Scoring approaches

Apply the following architectural principles when determining how to score, normalize, and penalize candidate code entries within your evaluation harness.

Maximize objectives directly

AlphaEvolve exclusively performs maximization searches, treating every optimization target as a hill-climbing task. To minimize a metric like latency or error rates, you must negate the final calculated value: score = -latency_ms # AE maximizes -> minimizes latency.

Maintain strict function monotonicity

Ensure that you implement monotonic scoring functions only. The returned numerical score must consistently increase as candidate solutions improve. Incorporating non-monotonic scores degrades search performance and introduces logical inconsistencies into the optimization path.

Provide detailed, granular metrics

Detailed scores directly improve overall search quality. Even when optimizing for a single core business objective, incorporating secondary or proxy metrics helps AlphaEvolve navigate a complex search space more effectively. Pass individual sub-scores back to the system as structured insights so that the LLM can explicitly reason about performance tradeoffs across generations.

Reward partial success over sparse outcomes

Reward partial success instead of relying entirely on terminal or binary outcomes.
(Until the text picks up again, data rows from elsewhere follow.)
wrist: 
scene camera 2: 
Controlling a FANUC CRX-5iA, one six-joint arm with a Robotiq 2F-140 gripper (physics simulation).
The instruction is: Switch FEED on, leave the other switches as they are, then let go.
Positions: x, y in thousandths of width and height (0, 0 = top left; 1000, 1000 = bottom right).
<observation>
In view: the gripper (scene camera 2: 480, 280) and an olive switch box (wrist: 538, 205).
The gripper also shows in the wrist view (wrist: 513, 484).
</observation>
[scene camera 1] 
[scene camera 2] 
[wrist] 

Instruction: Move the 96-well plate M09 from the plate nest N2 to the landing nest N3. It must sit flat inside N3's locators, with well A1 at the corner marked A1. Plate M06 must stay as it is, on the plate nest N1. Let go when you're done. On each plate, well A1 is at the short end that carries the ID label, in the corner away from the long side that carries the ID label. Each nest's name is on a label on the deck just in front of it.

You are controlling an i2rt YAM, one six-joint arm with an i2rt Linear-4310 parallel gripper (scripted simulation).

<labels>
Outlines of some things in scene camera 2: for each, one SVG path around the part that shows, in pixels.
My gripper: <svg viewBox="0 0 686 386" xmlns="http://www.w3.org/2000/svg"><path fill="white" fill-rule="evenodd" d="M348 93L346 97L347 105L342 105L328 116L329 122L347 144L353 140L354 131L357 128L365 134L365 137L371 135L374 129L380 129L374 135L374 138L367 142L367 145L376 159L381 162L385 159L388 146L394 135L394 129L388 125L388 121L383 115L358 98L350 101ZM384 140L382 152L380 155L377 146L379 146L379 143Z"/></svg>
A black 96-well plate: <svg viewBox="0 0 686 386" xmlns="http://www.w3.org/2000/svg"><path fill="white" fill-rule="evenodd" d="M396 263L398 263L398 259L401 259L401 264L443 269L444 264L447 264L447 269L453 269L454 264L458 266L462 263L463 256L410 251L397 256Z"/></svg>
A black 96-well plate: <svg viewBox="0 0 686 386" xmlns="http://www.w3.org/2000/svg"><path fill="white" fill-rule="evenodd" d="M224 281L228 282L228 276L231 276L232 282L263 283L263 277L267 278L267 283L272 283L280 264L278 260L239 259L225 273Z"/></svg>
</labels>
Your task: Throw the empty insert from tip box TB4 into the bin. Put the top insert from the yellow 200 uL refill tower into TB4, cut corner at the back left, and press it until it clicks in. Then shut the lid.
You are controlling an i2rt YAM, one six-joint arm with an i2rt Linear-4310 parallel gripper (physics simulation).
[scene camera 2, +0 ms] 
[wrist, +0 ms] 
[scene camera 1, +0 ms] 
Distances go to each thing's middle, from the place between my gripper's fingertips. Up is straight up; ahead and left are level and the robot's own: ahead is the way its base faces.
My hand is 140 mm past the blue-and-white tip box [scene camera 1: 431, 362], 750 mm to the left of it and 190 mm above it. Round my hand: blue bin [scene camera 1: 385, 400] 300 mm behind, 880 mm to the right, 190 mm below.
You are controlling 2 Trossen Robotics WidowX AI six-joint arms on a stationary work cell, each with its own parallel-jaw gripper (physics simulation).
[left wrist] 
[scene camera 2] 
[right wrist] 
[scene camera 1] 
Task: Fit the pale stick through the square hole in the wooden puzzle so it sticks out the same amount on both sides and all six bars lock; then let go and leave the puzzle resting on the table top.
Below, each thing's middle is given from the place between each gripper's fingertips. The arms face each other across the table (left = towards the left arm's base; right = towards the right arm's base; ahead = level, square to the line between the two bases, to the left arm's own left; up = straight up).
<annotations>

Always prefer a dense scoring signal over a sparse one.

A binary or low-resolution objective (for example, tracking matches won in a tournament-based game problem) creates massive performance plateaus where multiple candidates tie. This behavior prevents AlphaEvolve from distinguishing a near-miss from a poor solution, which stalls parent selection loops.

To maintain search gradient direction:

  • Add a fine-grained sub-signal: Measure incremental progress toward the ultimate goal (such as individual points scored within a match) so that AlphaEvolve can rank otherwise-tied candidates and hill-climb toward promising solution spaces.

  • Align alignment and weights carefully: Ensure the sub-signal is monotonically aligned with the true objective and weighted safely below it. If it is not weighted properly, AlphaEvolve will optimize the proxy metric at the expense of the actual goal (causing a reward hack).

For example, construct a scalar objective function using points as a logical tie-breaker: use score = matches_won + w * (points_scored / points_possible).

Configure the weight constraint to w < 1 so that an additional terminal win always outranks any within-match point accumulation, treating the sub-signal strictly as a tie-breaker.

Begin with a single objective

Consider starting your implementation with a single objective function. While multi-objective optimization with comprehensive Pareto frontier tracking is fully supported natively in the database, where MAP-Elites tracks the best program per metric and the system maintains a running Pareto frontier across all metrics a single scalar objective is considerably simpler to reason about and debug during initial deployment. If your problem requires multiple objectives, you can either combine them into a single weighted scalar or leverage multi-metric tracking tools from the start.

Rescale and normalize before combining

Apply strict scale balancing across your metrics to avoid optimization bias:

  • Rescale across ranges: Normalize metrics to comparable ranges before combining them. Combining bounded scores (ranging from 0 to 1) and unbounded scores (ranging from 0 to infinity) without explicit rescaling causes the unbounded metric to dominate the fitness landscape.

  • Prefer additive structures over multiplicative combinations: Multiplicative objectives can become hyper-sensitive to minor variations in the denominator, compromising search accuracy and stability. Implement additive weighted sums instead: w1*A - w2*L - w3*M. This format allows straightforward weight adjustments per performance parameter.

  • Normalize relative to initial values: To prevent scale differences from skewing your search path, divide each metric by its respective initial baseline value so that all metrics start at a baseline of 1.0 before you apply weights and combine them.

Amplify minimal numerical differences

Small numerical score differences may not provide a useful optimization signal to the underlying LLM. If a strong candidate scores 1e-7 and a weaker candidate scores 1e-8, the LLM might not meaningfully distinguish between them when reviewing the context. Rescale your final scores to an obvious, human-readable range (such as 0 to100) so that incremental code improvements become numerically apparent within the generation prompt.